■ **Saved entries**
☆ ☆ ☆ ☆ ☆

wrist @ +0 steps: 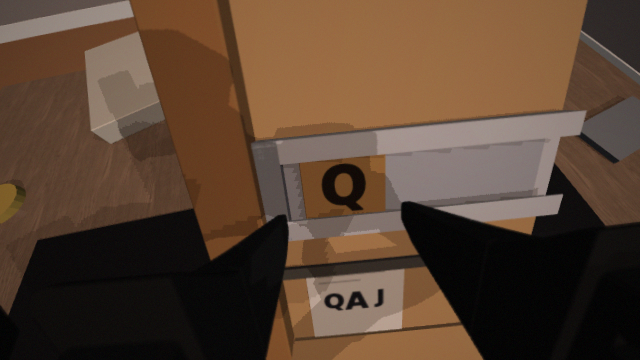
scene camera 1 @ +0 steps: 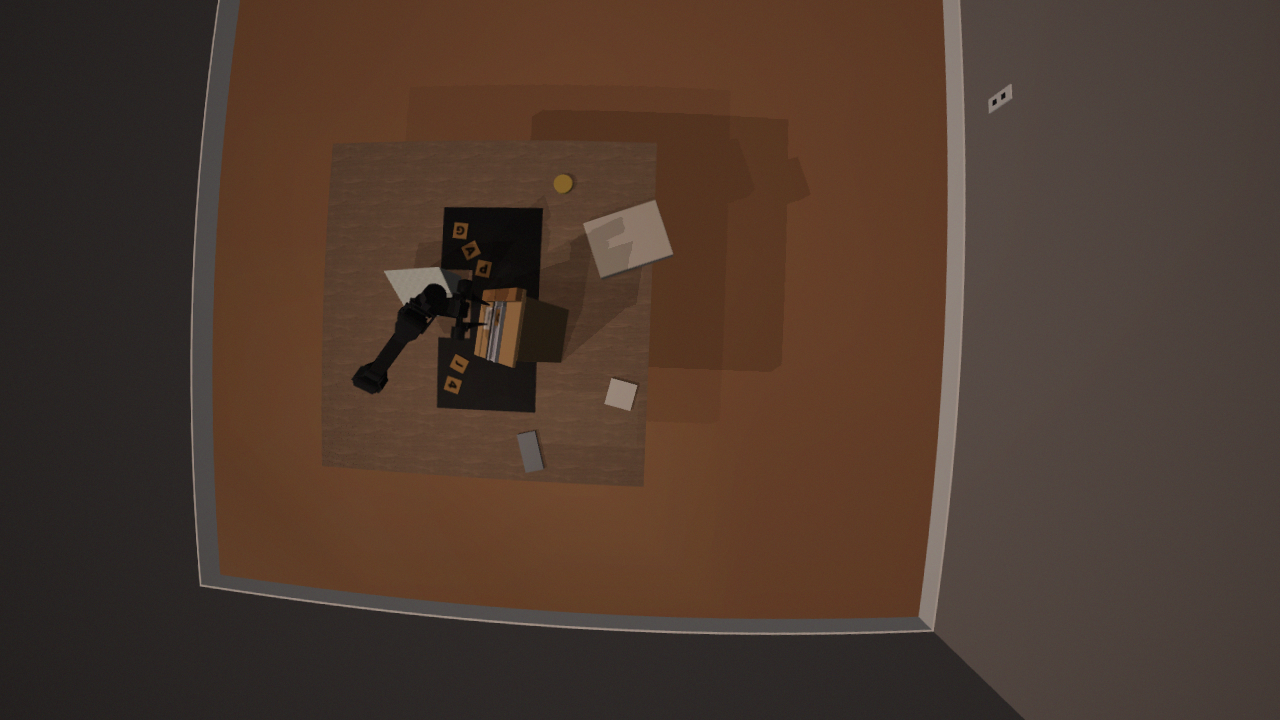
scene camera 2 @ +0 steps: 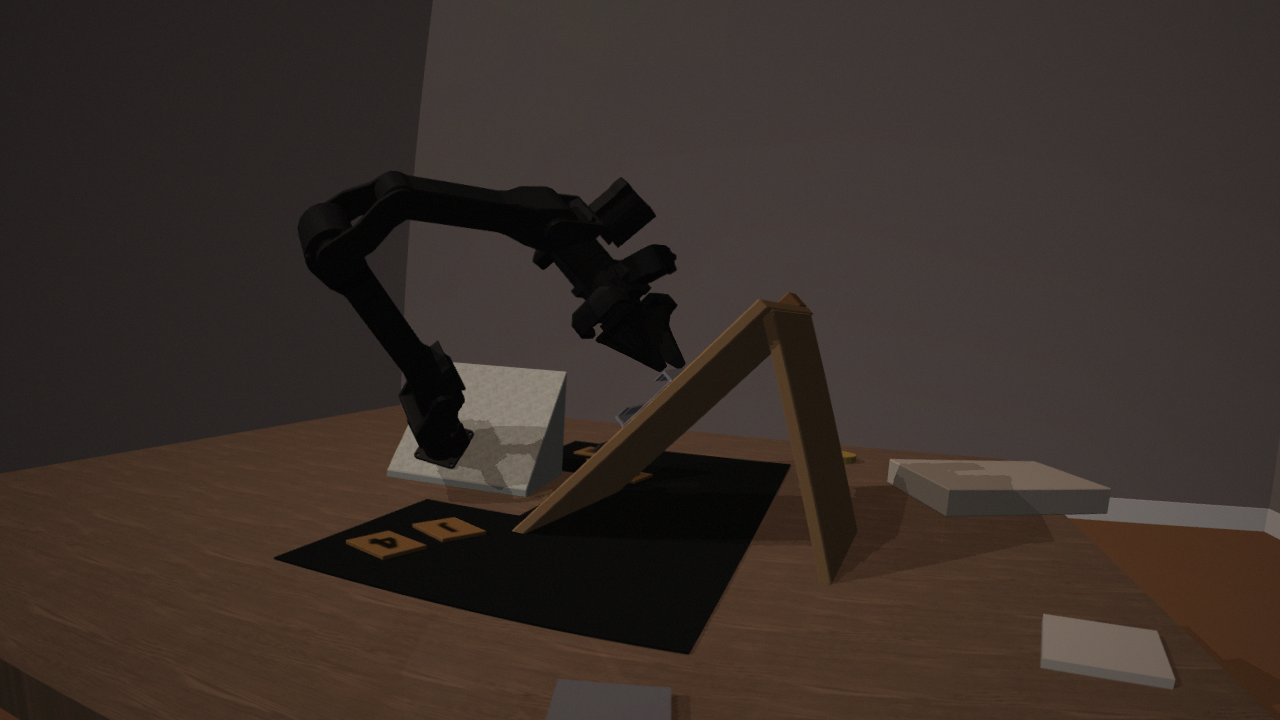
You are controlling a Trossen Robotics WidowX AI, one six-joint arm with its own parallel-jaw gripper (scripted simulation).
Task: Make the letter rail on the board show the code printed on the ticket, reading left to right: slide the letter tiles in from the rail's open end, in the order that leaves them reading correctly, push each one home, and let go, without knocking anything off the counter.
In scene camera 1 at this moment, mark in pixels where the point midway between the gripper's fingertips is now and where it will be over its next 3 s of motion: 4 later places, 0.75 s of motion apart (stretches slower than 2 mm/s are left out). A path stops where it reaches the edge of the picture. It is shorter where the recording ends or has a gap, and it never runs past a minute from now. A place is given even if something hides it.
The gripper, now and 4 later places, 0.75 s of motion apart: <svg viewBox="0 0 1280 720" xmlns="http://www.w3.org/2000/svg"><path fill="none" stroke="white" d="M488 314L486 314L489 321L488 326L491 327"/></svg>
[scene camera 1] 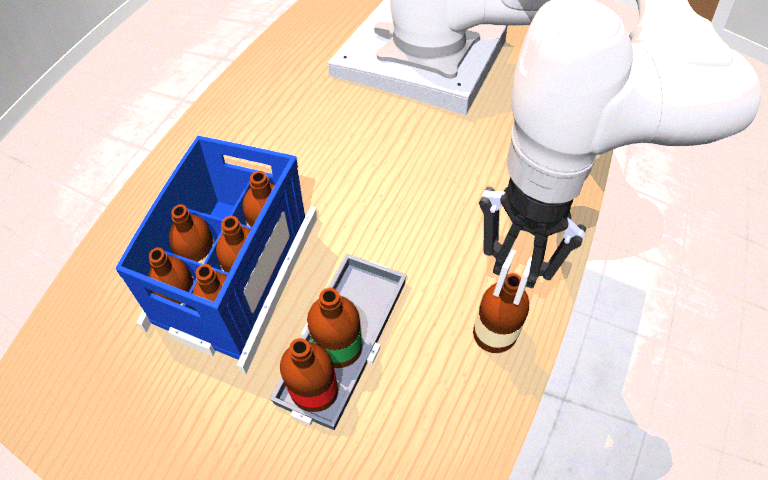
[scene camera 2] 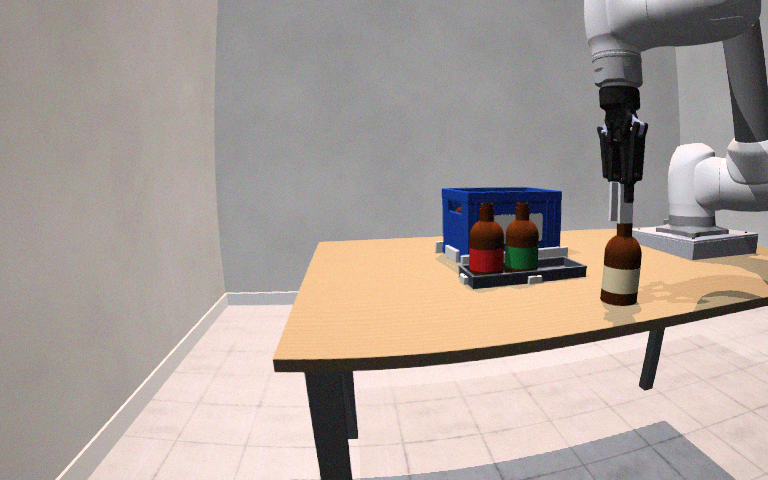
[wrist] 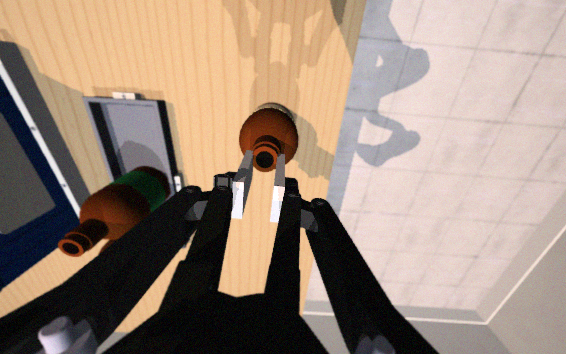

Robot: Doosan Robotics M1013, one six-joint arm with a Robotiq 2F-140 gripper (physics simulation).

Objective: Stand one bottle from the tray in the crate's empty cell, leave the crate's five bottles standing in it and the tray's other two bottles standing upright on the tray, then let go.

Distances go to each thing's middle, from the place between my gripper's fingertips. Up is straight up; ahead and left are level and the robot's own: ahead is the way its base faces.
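The long crate rail [scene camera 1: 284,274] is 7 cm ahead of my hand, 34 cm to the right of it and 13 cm below it. As for the red-label bottle [scene camera 1: 306,368], that one sits 20 cm ahead of my hand and 21 cm to the right of it, and it is 6 cm below my hand as well. And the green-label bottle [scene camera 1: 333,321]: my hand is 12 cm short of it, 6 cm above it and 21 cm to the left of it.
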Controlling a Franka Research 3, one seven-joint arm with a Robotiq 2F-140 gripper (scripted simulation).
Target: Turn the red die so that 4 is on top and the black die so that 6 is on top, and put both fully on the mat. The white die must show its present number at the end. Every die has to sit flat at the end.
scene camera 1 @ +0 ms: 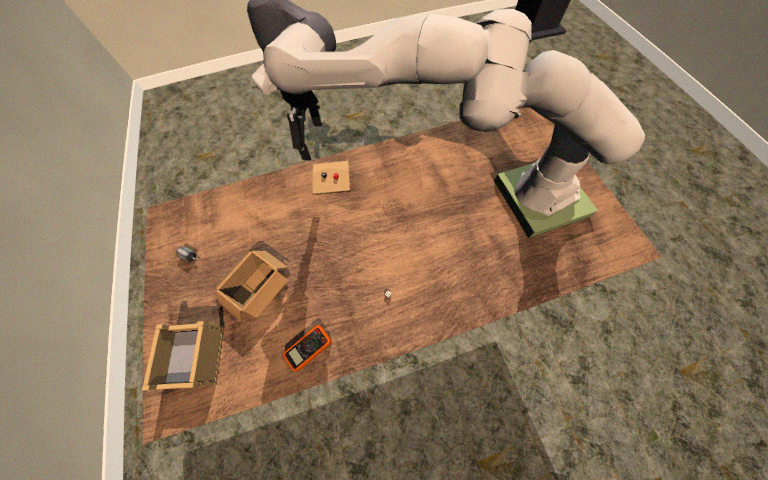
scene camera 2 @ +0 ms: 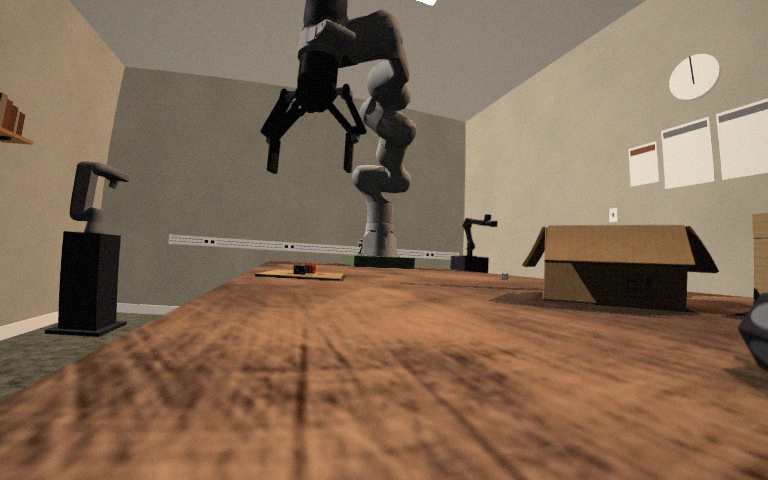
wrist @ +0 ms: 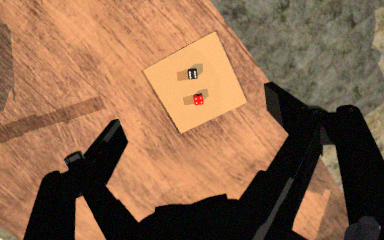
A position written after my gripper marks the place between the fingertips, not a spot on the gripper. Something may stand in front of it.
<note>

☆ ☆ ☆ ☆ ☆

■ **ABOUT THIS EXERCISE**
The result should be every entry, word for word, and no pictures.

■ **TASK ANSWER**
wrist @ +0 steps: 
scene camera 1 @ +0 steps: 
scene camera 2 @ +0 steps: 
You are controlling a Trossen Robotics WidowX AI, one six-joint arm with its own parallel-jaw gripper (scripted simulation).
Task: Make the letter rail on the board show the code printed on the ticket, reading left to right: slide the letter tiles in from the rail's open end, in the order that leaves them reading correctly, push each one home, and let go, without knocking anything off the counter.
In scene camera 1 at this moment, mark in pixels where the point midway between the gripper's fingertips is now and where it will be over its next 3 s of motion: 4 later places, 0.75 s of motion apart (stretches slower than 2 mm/s are left out). A path stops where it reaches the edge of the picture. It is shorter where the recording ends or has a gap, and it never runs past a minute from now. A place is given even if something hides it.
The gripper, now and 4 later places, 0.75 s of motion apart: <svg viewBox="0 0 1280 720" xmlns="http://www.w3.org/2000/svg"><path fill="none" stroke="white" d="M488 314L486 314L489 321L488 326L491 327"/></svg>
[scene camera 1] 
[scene camera 2] 
[wrist] 

Robot: Doosan Robotics M1013, one six-joint arm with a Robotiq 2F-140 gripper (physics simulation).

Objective: Stand one bottle from the tray in the crate's empty cell, leave the crate's five bottles standing in it and the tray's other two bottles standing upright on the tray, then let go.

Distances go to each thing's middle, from the place between my gripper's fingertips. Up is straight up; ahead and left are level and the robot's own: ahead is the way its base faces.
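The long crate rail [scene camera 1: 284,274] is 7 cm ahead of my hand, 34 cm to the right of it and 13 cm below it. As for the red-label bottle [scene camera 1: 306,368], that one sits 20 cm ahead of my hand and 21 cm to the right of it, and it is 6 cm below my hand as well. And the green-label bottle [scene camera 1: 333,321]: my hand is 12 cm short of it, 6 cm above it and 21 cm to the left of it.
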Controlling a Franka Research 3, one seven-joint arm with a Robotiq 2F-140 gripper (scripted simulation).
Target: Turn the red die so that 4 is on top and the black die so that 6 is on top, and put both fully on the mat. The white die must show its present number at the end. Every die has to sit flat at the end.
scene camera 1 @ +0 ms: 
scene camera 2 @ +0 ms: 
wrist @ +0 ms: 
A position written after my gripper marks the place between the fingertips, not a spot on the gripper. Something may stand in front of it.
<note>

The output is finished, and nothing else is needed.